_WHAT YOU HAVE TO DO_
Return the data exactly, with all pictures removed.

━━━━━━━━━━━━━━━━━━━━━━━━━━━━━━

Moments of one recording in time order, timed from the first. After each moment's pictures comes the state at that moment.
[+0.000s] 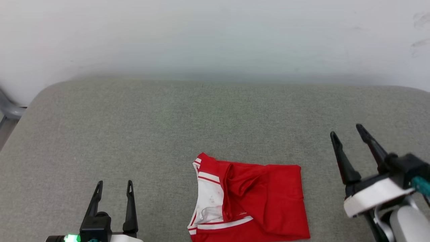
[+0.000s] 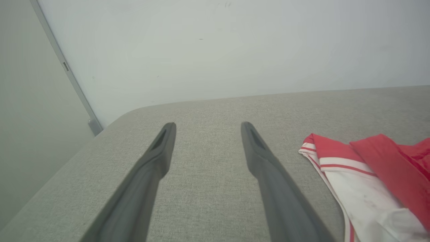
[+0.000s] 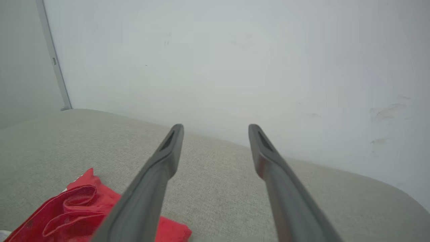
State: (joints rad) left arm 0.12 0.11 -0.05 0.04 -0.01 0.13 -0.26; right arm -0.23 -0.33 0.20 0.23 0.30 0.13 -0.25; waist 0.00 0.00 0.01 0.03
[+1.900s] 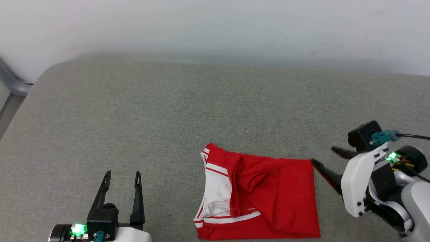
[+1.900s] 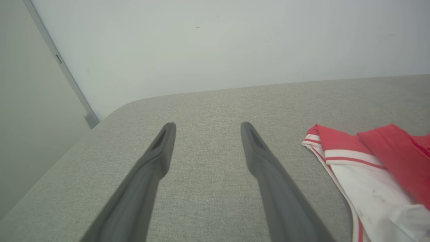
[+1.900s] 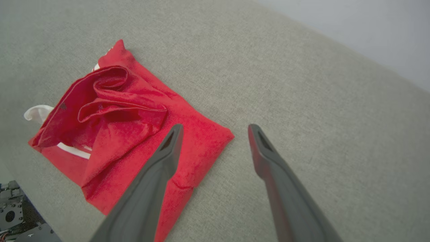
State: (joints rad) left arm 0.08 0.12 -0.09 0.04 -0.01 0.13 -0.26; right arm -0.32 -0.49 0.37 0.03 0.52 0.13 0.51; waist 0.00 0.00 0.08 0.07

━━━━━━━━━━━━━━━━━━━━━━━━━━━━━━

_ANSWER TO THE EXERCISE_
Moments of one recording in time order, timed from the first. After each moment's pictures comes the state at that moment.
[+0.000s] 
[+0.000s] 
[+0.000s] 
State: (joints rad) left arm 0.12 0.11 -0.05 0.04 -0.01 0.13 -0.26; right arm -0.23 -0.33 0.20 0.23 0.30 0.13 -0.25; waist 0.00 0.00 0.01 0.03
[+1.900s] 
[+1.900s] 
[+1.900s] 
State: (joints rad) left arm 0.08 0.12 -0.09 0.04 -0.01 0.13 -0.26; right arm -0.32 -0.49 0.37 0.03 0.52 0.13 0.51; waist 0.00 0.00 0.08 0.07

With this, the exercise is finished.